About Start Shanghai Company

Founded in Shanghai, START Shanghai was established through joint investment by START (South Texas Accelerated Research Therapeutics), based in San Antonio, Texas, USA, and Cenova Capital.  Since its founding, START (South Texas Accelerated Research Therapeutics) has become the world's largest and most professional independent Phase I clinical research center for anti-cancer drugs. Globally, START operates six clinical research centers, with START Shanghai being the third.

Start Shanghai is introducing the mature management system of START's early-phase clinical research for anti-cancer drugs from the US, drawing on its extensive practical experience. The company aims to build a world-class, high-level clinical research platform and research team, accelerating the development process of anti-cancer drugs in China.

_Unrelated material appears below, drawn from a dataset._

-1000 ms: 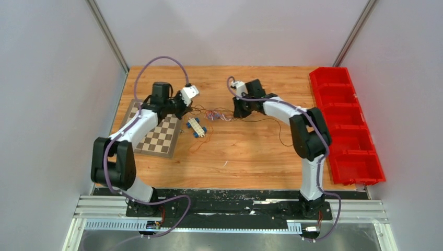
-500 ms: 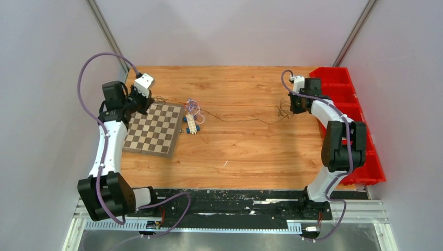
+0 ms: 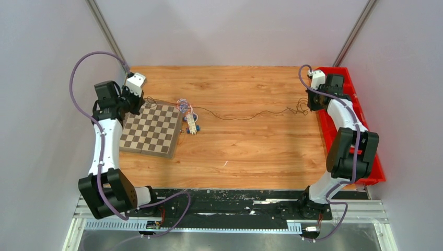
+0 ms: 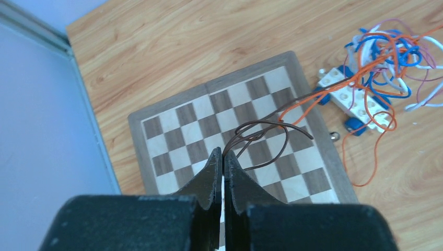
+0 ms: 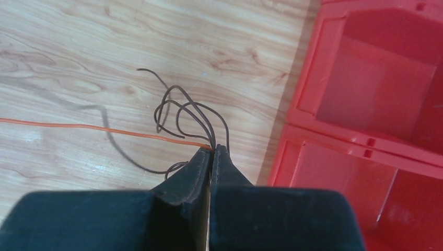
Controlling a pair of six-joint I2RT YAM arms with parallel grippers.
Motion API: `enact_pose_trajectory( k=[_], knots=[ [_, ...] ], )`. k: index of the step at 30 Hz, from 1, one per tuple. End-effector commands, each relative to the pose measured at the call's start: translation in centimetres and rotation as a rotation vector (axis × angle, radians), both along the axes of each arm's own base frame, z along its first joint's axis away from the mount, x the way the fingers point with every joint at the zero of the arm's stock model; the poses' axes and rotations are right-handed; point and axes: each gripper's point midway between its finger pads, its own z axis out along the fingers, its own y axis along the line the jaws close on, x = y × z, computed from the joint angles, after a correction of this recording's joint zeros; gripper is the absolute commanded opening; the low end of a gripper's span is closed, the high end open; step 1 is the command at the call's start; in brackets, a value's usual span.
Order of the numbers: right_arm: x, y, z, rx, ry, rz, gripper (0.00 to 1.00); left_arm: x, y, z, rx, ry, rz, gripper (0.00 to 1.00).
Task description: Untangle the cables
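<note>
The cables form a small knot [image 3: 184,106] of orange, blue, white and purple strands [image 4: 389,57] beside the chessboard's far right corner. A dark strand [image 3: 245,116] runs from it across the table to the right. My left gripper [image 4: 223,154] hangs over the chessboard [image 4: 198,120], shut on a looped brown cable [image 4: 261,133]. My right gripper [image 5: 213,149] is at the table's right edge, shut on brown loops [image 5: 183,110] and on an orange strand [image 5: 104,128]. In the top view the left gripper [image 3: 138,100] and right gripper [image 3: 312,104] stand far apart.
A white toy block with blue wheels [image 3: 191,124] lies under the knot, at the chessboard's [image 3: 151,130] right edge. A row of red bins [image 3: 360,151] lines the table's right side, close to my right gripper. Grey walls close in on both sides.
Both arms have swung outward, the left to the far left and the right to the bins. The strands have stretched between them, and the knot and the block have slid left.
</note>
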Motion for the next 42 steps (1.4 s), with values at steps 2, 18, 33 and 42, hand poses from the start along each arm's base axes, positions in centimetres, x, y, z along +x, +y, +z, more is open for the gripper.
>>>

The START research team includes its own operations management, general management, and quality assurance teams, as well as the researchers, nurses, and pharmacists from the research center. The core team members have undergone professional training by START in the US.  Currently, START Shanghai has established embedded partnerships with multiple centers, including Shanghai East Hospital, Shandong Cancer Prevention and Treatment Institute, and the First Affiliated Hospital of Nanchang University. It provides on-site clinical trial management services to large multinational and domestic pharmaceutical companies, as well as small and medium-sized innovative biotechnology companies.

About Medicilon

Since the founding of our company in 2004, Medicilon (Stock Code: 688202.SH) has grown into one of the professional drug discovery contract research organizations (CRO) in China.  Over the years, Medicilon keeps improving their services in biotechnology and pharmaceutical research.  Their services now span across medicinal chemistry, process chemistry, in vitro and in vivo DMPK, preclinical development and bioanalytical support.  By the end of June 2024, Medicilon has provided new drug R&D services to more than 2,000 clients around the world, and participated in the R&D of 490 new drug projects that have been approved for clinical trials.  Medicilon is proud to contribute to human health in the globe.